> **DESCRIPTION OF THE TASK**
Copy the lines below word for word, skipping any image.

——

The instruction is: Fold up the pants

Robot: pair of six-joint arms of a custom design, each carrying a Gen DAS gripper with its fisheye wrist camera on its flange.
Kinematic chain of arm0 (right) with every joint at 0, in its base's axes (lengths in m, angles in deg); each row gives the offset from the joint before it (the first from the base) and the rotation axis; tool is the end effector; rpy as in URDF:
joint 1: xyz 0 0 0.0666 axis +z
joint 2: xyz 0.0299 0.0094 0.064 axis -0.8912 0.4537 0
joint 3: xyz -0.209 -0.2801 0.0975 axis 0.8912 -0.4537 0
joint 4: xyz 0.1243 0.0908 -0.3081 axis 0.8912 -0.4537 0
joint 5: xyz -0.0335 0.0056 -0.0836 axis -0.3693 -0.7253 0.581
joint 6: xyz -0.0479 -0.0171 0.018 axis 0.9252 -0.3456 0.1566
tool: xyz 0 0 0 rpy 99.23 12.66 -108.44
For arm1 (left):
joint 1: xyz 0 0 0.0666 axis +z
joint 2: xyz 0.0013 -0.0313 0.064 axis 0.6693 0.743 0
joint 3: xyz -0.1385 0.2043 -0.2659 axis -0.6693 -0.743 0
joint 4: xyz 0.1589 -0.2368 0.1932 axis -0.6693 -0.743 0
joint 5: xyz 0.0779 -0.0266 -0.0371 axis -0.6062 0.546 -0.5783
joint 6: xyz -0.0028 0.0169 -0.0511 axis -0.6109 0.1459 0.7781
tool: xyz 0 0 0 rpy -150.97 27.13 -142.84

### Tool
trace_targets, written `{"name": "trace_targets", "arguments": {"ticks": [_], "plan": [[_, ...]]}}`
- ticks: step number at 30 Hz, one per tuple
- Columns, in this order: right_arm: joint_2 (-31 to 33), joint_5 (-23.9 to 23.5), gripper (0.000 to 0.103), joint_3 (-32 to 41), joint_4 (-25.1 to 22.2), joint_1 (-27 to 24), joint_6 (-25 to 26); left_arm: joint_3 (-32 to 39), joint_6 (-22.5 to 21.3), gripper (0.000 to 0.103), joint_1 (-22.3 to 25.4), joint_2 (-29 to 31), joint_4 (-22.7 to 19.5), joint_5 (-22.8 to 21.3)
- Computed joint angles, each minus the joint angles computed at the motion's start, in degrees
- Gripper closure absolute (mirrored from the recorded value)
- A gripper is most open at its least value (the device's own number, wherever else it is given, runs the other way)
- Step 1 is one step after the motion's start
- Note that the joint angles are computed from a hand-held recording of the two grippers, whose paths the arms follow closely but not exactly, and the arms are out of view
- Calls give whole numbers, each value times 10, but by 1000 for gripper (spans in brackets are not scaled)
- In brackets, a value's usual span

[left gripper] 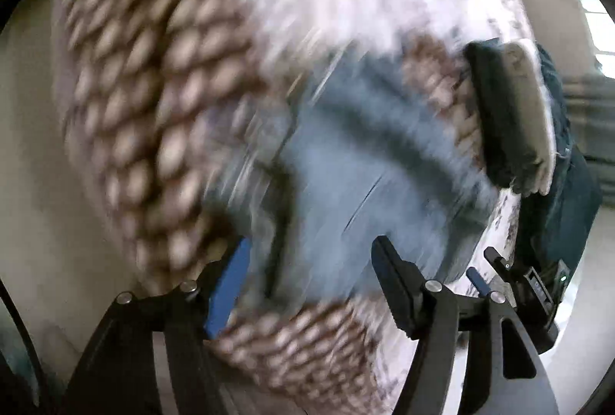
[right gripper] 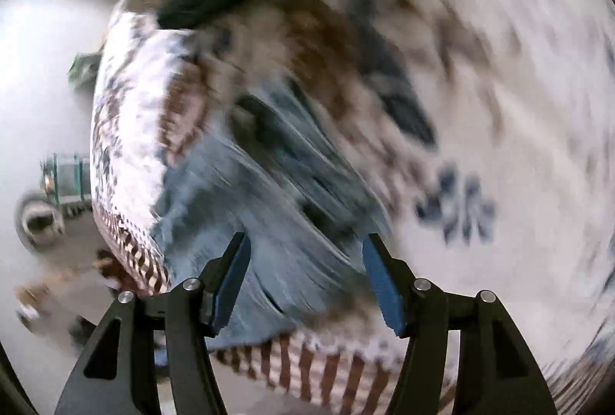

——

> **TASK SOLUTION**
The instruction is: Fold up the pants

Robot: pair of six-joint arms of a custom design, each carrying a Gen DAS gripper with its fisheye wrist camera on its flange.
Kinematic chain of arm0 (right) with every joint at 0, in its base's axes (lengths in m, angles in deg); each row gives the offset from the joint before it (the first from the base) and the rotation axis; tool is the end effector; rpy as in URDF:
joint 1: xyz 0 0 0.0666 axis +z
joint 2: xyz 0.0299 0.0094 0.064 axis -0.8912 0.4537 0
joint 3: xyz -0.209 -0.2801 0.0975 axis 0.8912 -0.4537 0
joint 4: xyz 0.1243 0.0908 -0.3081 axis 0.8912 -0.4537 0
joint 5: xyz -0.0335 0.0056 -0.0836 axis -0.3693 -0.7253 0.581
joint 6: xyz -0.0479 -0.0171 0.018 axis 0.9252 -0.3456 0.1566
tool: xyz 0 0 0 rpy 99.23 12.66 -108.44
For arm1 (left):
joint 1: xyz 0 0 0.0666 axis +z
joint 2: xyz 0.0013 -0.0313 0.064 axis 0.6693 0.743 0
joint 3: xyz -0.1385 0.2043 -0.2659 axis -0.6693 -0.743 0
joint 4: xyz 0.1589 -0.2368 0.1932 axis -0.6693 -0.743 0
joint 5: xyz 0.0779 -0.0266 -0.0371 axis -0.6062 0.546 -0.5783
joint 6: xyz -0.0028 0.0169 -0.0511 axis -0.6109 0.1459 0.7781
tool: xyz 0 0 0 rpy -150.97 27.13 -142.84

### Tool
trace_targets, written `{"name": "trace_targets", "arguments": {"ticks": [_], "plan": [[_, ...]]}}`
- ticks: step number at 30 Hz, one per tuple
- Columns, in this order: right_arm: joint_2 (-31 to 33), joint_5 (-23.9 to 23.5), gripper (0.000 to 0.103), joint_3 (-32 to 41), joint_4 (-25.1 to 22.2), joint_1 (-27 to 24), joint_6 (-25 to 26); left_arm: joint_3 (-32 to 39), joint_6 (-22.5 to 21.3), gripper (0.000 to 0.103), joint_1 (-22.3 to 25.4), joint_2 (-29 to 31), joint_4 (-22.7 to 19.5), joint_5 (-22.8 to 21.3)
- Computed joint angles, each minus the joint angles computed at the motion's start, in degrees
- Gripper closure absolute (mirrored from the recorded value)
- A gripper is most open at its least value (the device's own number, wherever else it is given, runs the other way)
- Step 1 is one step after the motion's start
- Note that the joint angles are computed from a hand-held recording of the two grippers, whose paths the arms follow closely but not exactly, and the arms are out of view
- Calls give whole numbers, each value times 10, but by 1000 for gripper (spans in brackets are not scaled)
- In brackets, a value's usual span

[left gripper] 
[right gripper] 

That completes the exercise.